Beira-Mar é o primeiro longa dos diretores Felipe Matzembacher e Marcio Reolon, que chega hoje aos cinemas brasileiros após ser ovacionado em algumas exibições internacionais, como na 65ª edição do Festival de Berlim. A trama segue o adolescente Martin, em uma viagem ao litoral do Rio Grande do Sul para resolver uma situação familiar, acompanhado de seu melhor amigo, Tomaz. Imersos em um universo particular, o confinamento será essencial para reaproximar os dois e permitir que eles descubram um pouco mais de si mesmos.

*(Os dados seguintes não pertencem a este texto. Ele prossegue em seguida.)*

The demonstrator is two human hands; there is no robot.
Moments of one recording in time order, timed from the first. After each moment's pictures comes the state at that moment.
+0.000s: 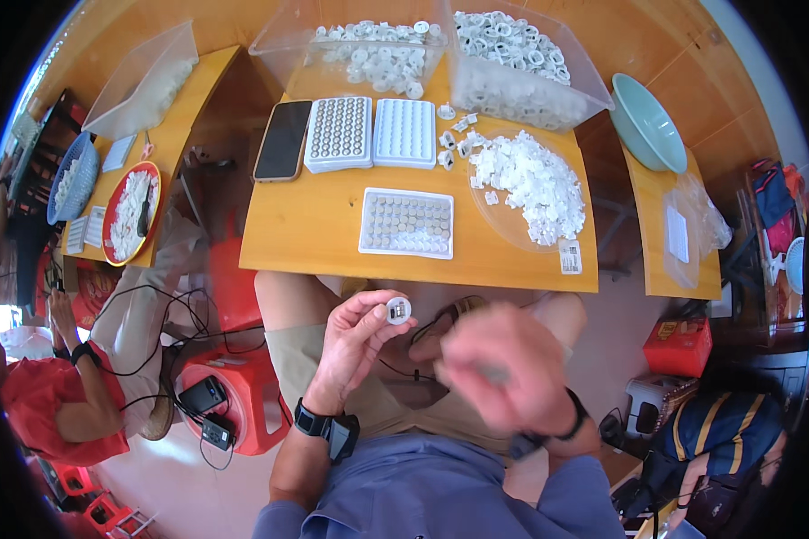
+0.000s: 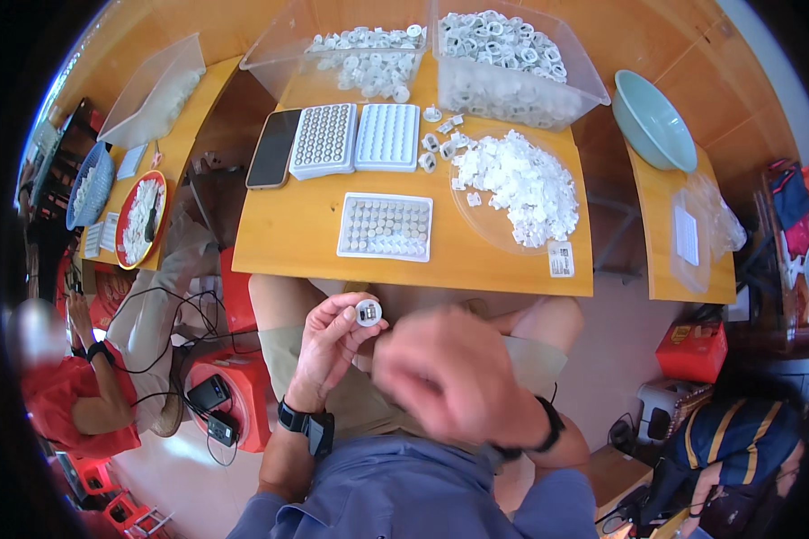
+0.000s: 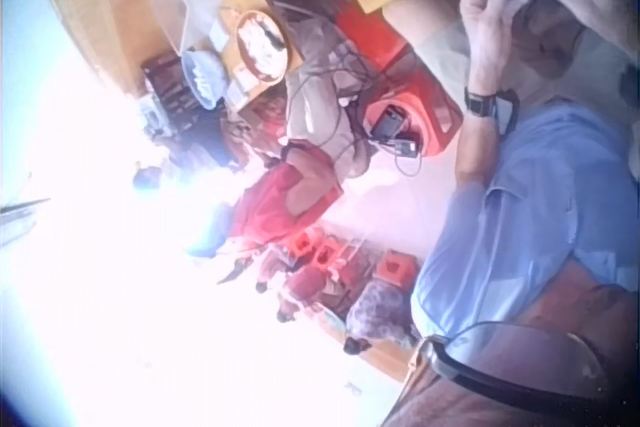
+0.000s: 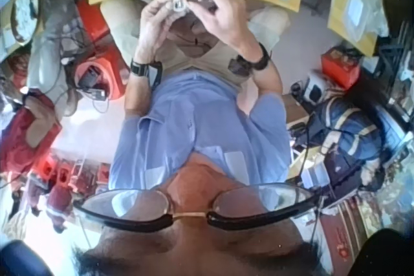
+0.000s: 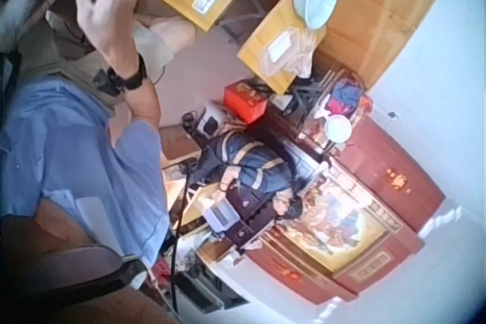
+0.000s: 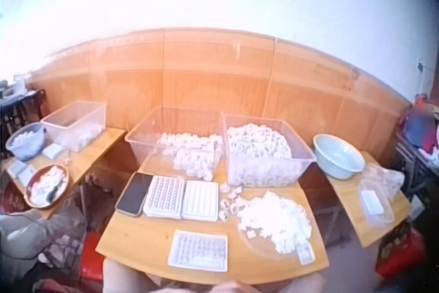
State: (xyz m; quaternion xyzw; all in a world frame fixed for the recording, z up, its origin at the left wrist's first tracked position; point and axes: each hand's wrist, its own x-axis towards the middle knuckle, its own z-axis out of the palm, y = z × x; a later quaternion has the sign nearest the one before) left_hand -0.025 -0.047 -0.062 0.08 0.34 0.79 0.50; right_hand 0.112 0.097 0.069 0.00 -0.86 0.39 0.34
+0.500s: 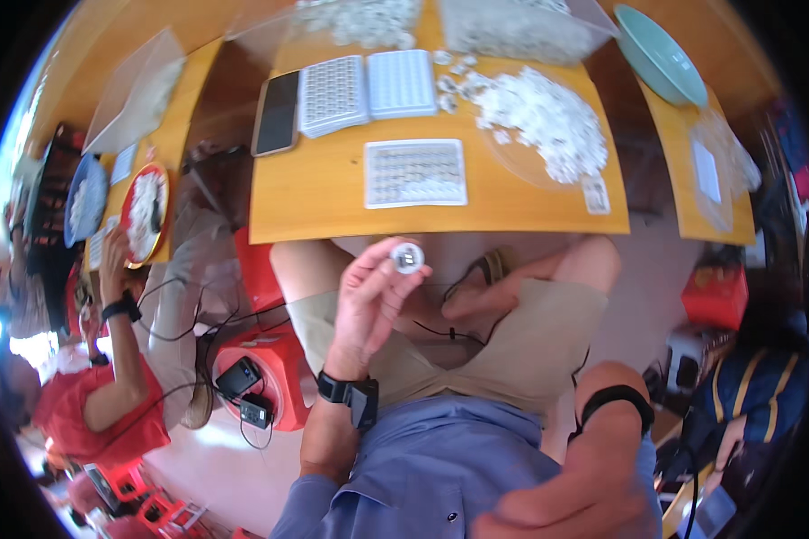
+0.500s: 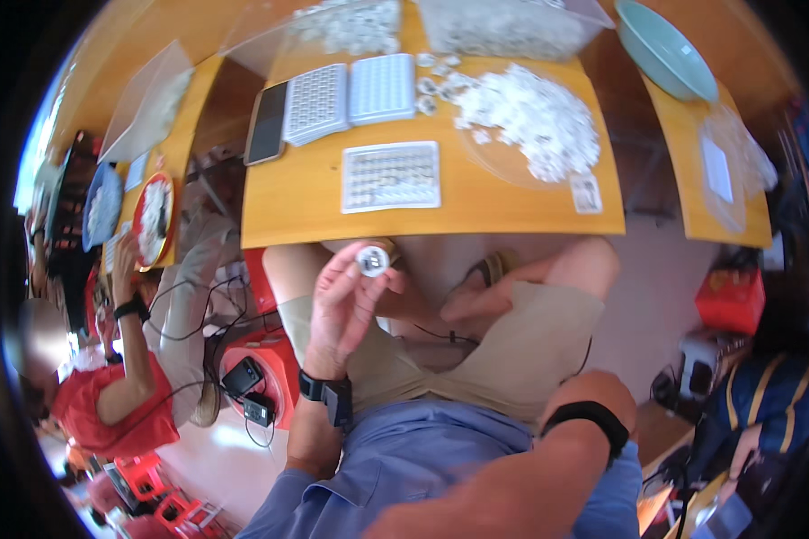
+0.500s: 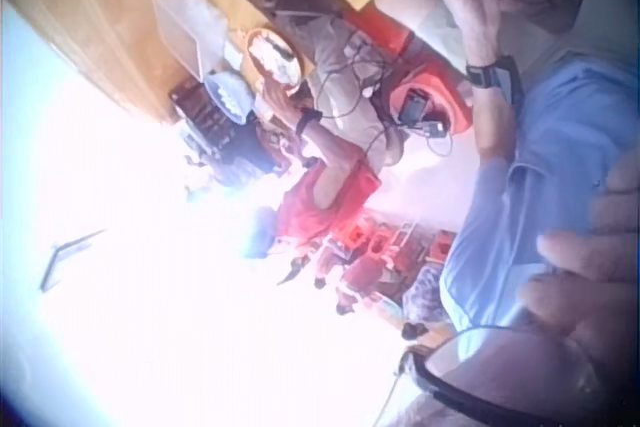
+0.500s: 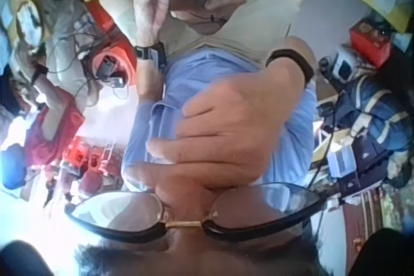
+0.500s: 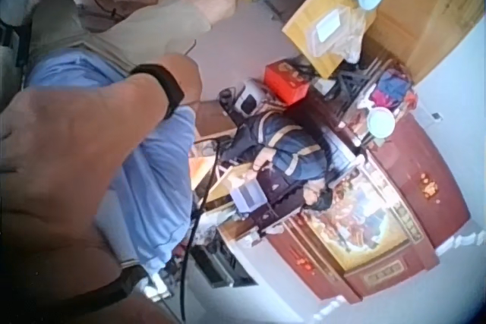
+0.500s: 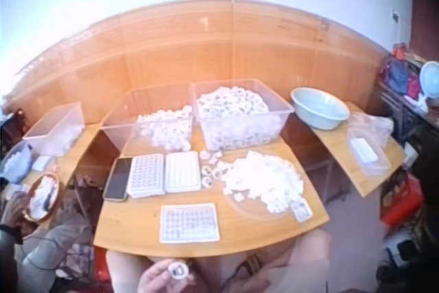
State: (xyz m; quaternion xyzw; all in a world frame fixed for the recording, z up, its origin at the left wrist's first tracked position) left_hand -0.029 -0.035 -0.063 0.07 0.29 0.81 0.51; right_hand 0.137 0.046 0.155 0.28 -0.71 0.57 0.32
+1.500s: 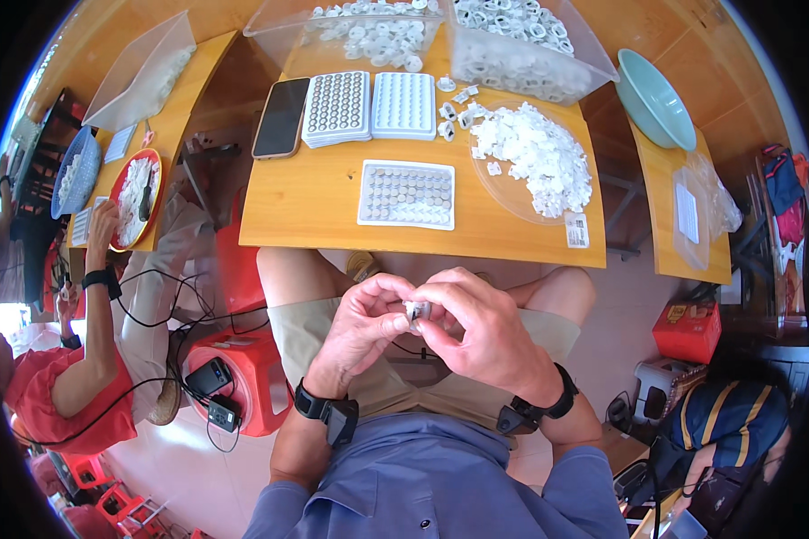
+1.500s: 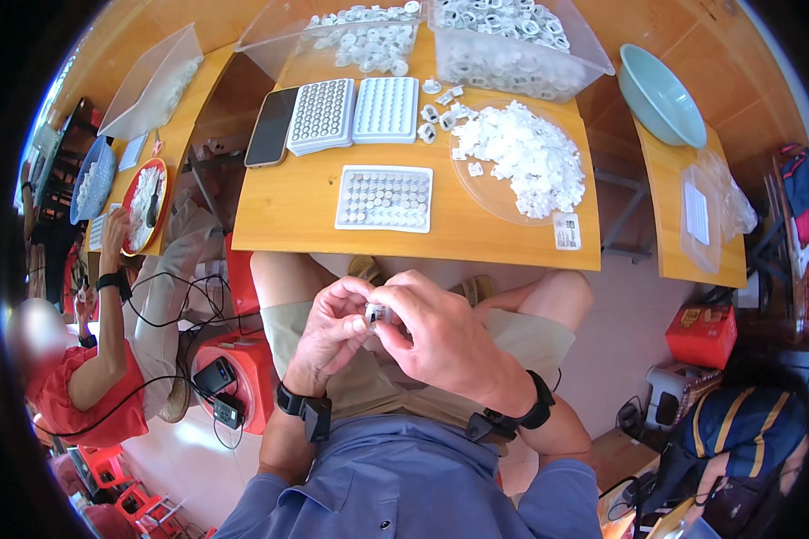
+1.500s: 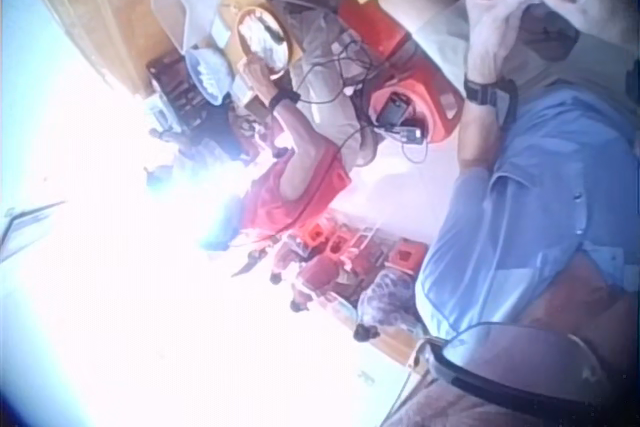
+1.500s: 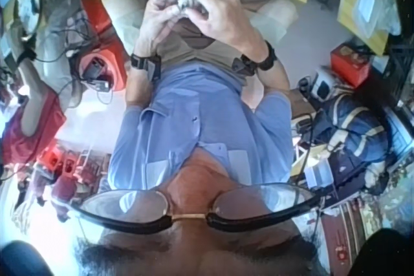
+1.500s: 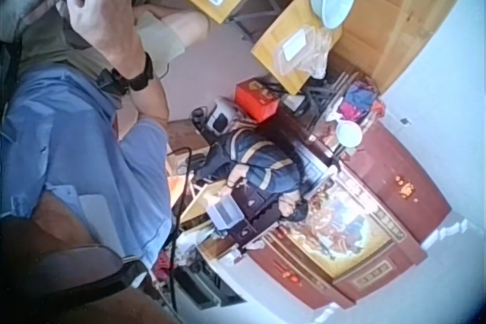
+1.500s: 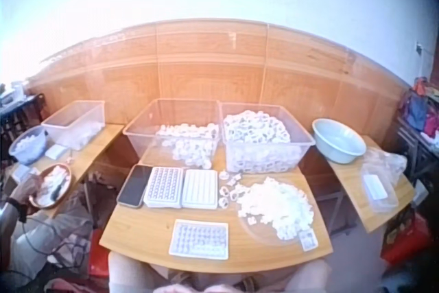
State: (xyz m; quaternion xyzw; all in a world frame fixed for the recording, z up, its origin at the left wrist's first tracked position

Na verdade, Beira-Mar é um singelo porém eficiente retrato de nossa juventude contemporânea: suas dúvidas, prazeres, descobertas, escolhas. Ou seja, não há nada ali que já não tenha sido explorado em outras produções do gênero, inclusive nacionais – aliás, à primeira vista, pode parecer que Beira-Mar é um típico filme a tratar um romance adolescente gay (até porque a sinopse pode enganar um pouco). O que faz com que Beira-Mar se sobressaia é sua narrativa intimista, equilibrada (por vezes um tanto lenta), praticamente sem nenhum grande clímax. Isso distancia Beira-Mar de um mero filme adolescente, tornando-o uma experiência cinematográfica interessante e necessária – apesar também de afastar o público mais jovem que, fatalmente, pode se cansar com o tom introspectivo da obra (especialmente aqueles que esperam apenas uma sucessão de episódios homoeróticos ou sexuais sem fundamento – o que, felizmente, não acontece aqui).

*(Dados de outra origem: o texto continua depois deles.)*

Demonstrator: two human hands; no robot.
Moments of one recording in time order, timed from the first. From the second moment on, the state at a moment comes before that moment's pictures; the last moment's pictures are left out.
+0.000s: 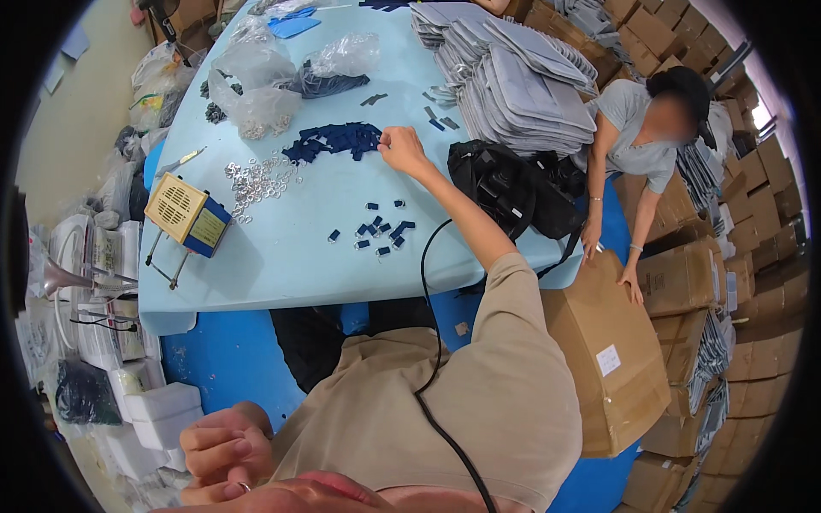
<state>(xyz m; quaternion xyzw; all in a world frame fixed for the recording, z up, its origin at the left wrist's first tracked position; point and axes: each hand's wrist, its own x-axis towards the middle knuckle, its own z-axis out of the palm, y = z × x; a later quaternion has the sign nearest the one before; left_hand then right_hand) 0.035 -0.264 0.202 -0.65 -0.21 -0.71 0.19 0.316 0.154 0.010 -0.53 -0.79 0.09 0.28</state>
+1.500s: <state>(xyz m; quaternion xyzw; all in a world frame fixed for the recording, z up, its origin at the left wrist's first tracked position) -0.013 -0.104 0.001 -0.22 -0.54 -0.65 -0.49 0.148 0.011 -0.007 -0.26 -0.59 0.70 0.31</state>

Os planos, em geral, são mais abertos, valorizando a fotografia predominantemente em cores frias e proporcionando um estado contemplativo à obra; por sua vez, os planos mais fechados são essenciais para ressaltar o intimismo daqueles personagens. O ritmo que segue também contribui para este estado de “contemplação”, uma vez que os diálogos são abertos – quando não, é o silêncio que comunica com bastante sutileza (e é responsável pelas melhores sequências da fita). Esse ritmo (ou a falta dele) é importante para transmitir toda a inquietação dos dois amigos, como se algo estivesse pra acontecer a qualquer momento entre eles, em uma visível tensão homoerótica que é logo estendida ao público. A escolha dos atores não poderia ter sido melhor: Mateus Almada e Maurício José Barcellos estão ótimos em seus papéis, passando segurança e intimidade em suas performances. Enquanto o primeiro carrega pungemente no olhar as incertezas em relação a tudo que está à volta de seu personagem, o segundo é de uma delicadeza ímpar, sem cair no estereótipo. Talvez é justamente ele quem passe por maiores nuanças ao longo da projeção e o crescimento de seu tipo é visível e muito bem vindo.

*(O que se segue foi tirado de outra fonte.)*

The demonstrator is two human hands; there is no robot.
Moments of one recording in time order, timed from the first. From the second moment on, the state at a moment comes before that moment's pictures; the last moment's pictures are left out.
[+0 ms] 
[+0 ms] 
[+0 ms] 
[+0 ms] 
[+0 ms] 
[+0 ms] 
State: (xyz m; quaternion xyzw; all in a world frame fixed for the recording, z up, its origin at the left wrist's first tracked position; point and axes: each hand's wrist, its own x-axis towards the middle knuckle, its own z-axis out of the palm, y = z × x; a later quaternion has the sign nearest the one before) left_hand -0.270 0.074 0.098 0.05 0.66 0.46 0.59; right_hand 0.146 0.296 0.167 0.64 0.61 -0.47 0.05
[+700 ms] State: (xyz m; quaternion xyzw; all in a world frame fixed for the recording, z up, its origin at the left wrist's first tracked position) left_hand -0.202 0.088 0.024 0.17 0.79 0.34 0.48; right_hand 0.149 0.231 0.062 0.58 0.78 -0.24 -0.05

No entanto, Beira-Mar não é isento de falhas e encontramos a maior delas no roteiro. Para além do didatismo de algumas cenas (por exemplo, ao explicitar que os garotos estão isolados em uma casa à beira-mar – pra quê?), o roteiro peca em alguns momentos que pouco acrescentam à história ou mesmo na trama paralela que envolve Martin e sua família, onde tudo soa um tanto confuso e sem explicação. Mas o que realmente diminuiu Beira-Mar, a meu ver, é seu desfecho. Eu diria que o filme possui três sequências finais bem definidas – a última, inclusive, que mostra Martin se banhando no mar, é riquíssima e puramente metafórica, assim como quando ocorre o pequeno grande clímax da película: o beijo entre os amigos. Mas entre essas duas, há um trecho que, sinceramente, é desnecessário e enriqueceria muito mais o filme se fosse extinto, pois permitiria que o público criasse hipóteses devido ao grau de subjetivismo que proporcionaria (apesar de a cena ser visualmente impecável e bem executada). A dupla de jovens cineastas optou por encerrar a narrativa com uma solução, no mínimo, fácil – e, não, isso não é moralismo de minha parte, mas uma opinião baseada nas emoções que o filme me despertou. Assim, Beira-Mar perde muito da magnitude que poderia alcançar, tornando-se uma obra de valor inestimável, porém incapaz de ser memorável.